_Your task_
All lines of the listing that contain "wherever" should be shown in full.

_Task data_
--------
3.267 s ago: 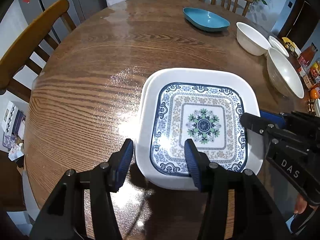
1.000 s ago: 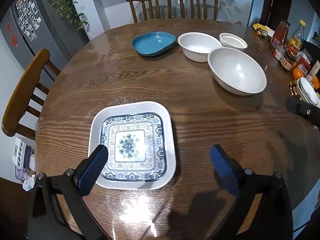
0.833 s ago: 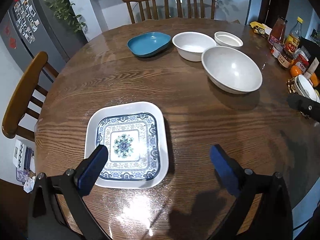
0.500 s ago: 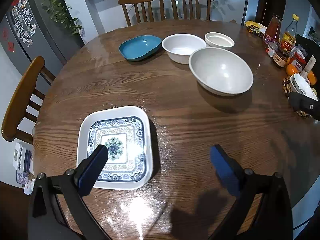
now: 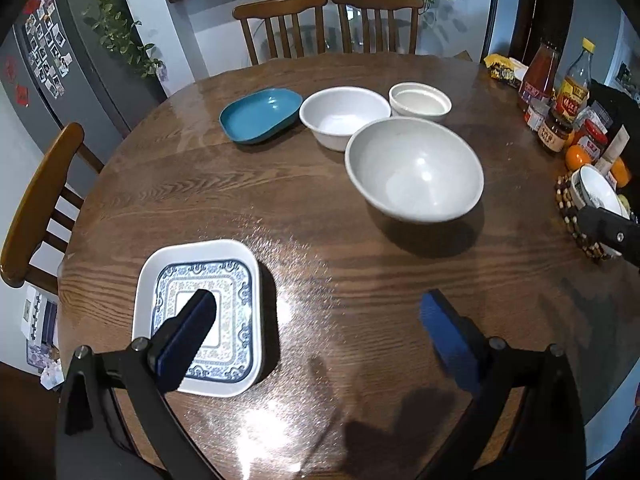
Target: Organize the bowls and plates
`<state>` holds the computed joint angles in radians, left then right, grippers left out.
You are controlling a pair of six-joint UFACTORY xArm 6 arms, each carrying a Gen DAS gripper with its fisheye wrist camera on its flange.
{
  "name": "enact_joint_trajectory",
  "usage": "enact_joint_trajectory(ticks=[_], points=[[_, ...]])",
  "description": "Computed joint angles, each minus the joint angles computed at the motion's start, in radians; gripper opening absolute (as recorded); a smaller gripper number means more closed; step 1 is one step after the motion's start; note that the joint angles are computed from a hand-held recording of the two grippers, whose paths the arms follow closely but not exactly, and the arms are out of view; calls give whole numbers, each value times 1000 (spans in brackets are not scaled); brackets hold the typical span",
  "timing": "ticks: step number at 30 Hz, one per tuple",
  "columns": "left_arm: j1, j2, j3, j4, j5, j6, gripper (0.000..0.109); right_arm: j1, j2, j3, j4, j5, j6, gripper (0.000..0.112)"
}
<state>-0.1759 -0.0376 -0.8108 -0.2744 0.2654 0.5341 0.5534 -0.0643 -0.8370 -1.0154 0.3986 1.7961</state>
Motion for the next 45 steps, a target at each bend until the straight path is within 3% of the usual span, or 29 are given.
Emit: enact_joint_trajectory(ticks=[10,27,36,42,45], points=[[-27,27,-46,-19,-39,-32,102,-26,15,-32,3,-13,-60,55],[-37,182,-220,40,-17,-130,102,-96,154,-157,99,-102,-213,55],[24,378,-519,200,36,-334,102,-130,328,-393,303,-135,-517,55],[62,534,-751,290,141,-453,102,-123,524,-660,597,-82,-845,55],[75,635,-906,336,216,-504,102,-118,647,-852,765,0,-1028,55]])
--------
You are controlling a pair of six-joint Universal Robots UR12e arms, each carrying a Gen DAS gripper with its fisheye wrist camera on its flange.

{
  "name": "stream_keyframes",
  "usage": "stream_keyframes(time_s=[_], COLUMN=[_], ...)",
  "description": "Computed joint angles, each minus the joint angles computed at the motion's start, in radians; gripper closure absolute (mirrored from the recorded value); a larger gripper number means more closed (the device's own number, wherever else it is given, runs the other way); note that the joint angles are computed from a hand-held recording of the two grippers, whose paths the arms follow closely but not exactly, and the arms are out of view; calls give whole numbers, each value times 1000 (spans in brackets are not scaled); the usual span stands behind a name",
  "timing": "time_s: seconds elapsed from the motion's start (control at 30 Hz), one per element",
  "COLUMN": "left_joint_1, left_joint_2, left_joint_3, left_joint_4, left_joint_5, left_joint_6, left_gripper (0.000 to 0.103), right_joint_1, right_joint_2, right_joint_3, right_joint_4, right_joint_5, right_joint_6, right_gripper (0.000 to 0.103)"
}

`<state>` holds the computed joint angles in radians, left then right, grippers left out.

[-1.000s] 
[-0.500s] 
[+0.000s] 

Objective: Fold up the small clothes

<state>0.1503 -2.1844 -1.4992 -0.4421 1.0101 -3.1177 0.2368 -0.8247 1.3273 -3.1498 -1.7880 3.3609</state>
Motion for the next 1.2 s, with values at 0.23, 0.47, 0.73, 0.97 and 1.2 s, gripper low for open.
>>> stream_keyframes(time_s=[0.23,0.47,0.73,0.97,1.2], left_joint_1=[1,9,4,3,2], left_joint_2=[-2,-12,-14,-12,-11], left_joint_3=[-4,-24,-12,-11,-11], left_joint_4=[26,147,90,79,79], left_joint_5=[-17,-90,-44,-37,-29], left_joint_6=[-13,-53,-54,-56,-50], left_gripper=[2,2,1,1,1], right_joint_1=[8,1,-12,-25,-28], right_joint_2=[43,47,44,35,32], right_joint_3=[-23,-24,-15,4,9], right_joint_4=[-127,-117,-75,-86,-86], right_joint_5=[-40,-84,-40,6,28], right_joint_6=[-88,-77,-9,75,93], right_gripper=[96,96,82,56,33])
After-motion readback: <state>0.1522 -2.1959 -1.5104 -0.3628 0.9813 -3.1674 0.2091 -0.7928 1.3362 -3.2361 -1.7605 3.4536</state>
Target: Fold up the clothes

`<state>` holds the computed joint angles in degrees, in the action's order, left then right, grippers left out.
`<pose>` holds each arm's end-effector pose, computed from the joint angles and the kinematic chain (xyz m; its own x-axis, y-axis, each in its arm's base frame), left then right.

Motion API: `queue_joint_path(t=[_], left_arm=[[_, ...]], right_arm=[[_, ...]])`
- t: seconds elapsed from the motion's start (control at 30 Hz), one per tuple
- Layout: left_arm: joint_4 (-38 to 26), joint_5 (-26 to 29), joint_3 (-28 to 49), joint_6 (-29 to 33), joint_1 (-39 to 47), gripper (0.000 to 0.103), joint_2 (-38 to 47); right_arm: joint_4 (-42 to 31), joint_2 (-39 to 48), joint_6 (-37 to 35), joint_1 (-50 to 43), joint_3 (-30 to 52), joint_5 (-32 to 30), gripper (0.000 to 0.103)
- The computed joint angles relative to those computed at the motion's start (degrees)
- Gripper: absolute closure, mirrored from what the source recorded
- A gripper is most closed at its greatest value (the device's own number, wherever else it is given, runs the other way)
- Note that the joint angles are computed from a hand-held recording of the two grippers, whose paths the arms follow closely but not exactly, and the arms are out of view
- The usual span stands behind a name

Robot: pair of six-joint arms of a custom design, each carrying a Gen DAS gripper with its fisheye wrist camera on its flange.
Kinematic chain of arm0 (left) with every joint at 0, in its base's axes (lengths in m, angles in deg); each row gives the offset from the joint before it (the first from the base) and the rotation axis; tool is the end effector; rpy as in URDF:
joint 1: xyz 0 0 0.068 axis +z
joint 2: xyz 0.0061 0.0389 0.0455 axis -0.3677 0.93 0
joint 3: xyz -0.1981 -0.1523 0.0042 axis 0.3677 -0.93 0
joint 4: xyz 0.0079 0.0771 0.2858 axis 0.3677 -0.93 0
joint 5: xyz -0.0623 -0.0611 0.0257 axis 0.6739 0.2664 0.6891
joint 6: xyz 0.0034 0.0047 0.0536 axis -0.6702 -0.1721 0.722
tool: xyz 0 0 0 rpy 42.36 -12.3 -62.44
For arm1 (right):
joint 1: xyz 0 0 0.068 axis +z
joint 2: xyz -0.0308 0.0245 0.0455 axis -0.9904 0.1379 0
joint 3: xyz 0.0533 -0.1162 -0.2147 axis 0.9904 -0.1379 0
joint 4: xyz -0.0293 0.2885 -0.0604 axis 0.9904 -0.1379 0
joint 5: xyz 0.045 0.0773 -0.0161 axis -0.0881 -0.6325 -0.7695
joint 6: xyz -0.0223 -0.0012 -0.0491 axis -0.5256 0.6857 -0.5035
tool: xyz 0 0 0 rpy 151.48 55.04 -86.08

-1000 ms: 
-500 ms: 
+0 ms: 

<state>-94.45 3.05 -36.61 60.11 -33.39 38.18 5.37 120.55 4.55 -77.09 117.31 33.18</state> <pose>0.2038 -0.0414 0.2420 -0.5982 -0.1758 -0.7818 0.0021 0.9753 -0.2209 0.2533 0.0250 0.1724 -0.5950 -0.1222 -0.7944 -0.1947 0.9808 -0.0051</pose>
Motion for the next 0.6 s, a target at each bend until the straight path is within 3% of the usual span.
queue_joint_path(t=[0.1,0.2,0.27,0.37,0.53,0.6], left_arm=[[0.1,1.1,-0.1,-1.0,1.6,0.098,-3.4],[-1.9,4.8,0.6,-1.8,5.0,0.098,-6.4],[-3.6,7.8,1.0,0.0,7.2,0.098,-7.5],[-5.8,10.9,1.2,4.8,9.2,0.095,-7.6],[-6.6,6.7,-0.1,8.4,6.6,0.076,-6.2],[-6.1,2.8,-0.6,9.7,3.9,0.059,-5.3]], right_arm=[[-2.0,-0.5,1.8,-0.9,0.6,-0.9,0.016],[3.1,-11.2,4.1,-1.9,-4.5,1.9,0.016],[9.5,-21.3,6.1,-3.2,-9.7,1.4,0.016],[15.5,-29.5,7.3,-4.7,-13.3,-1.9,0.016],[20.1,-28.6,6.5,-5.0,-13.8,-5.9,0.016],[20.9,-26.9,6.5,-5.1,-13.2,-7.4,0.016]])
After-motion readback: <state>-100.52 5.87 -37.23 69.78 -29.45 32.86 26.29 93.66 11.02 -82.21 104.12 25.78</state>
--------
_Written answer_
  "description": "Computed joint angles, each minus the joint angles computed at the motion's start, in radians; gripper closure absolute (mirrored from the recorded value); a larger gripper number means more closed (the device's own number, wherever else it is given, runs the other way); note that the joint angles are computed from a hand-held recording of the two grippers, whose paths the arms follow closely but not exactly, and the arms are out of view; calls give whole numbers, each value times 1000 (spans in brackets are not scaled); the usual span stands behind a name",
- A gripper is most closed at its greatest value (the device's own number, wherever else it is given, runs the other way)

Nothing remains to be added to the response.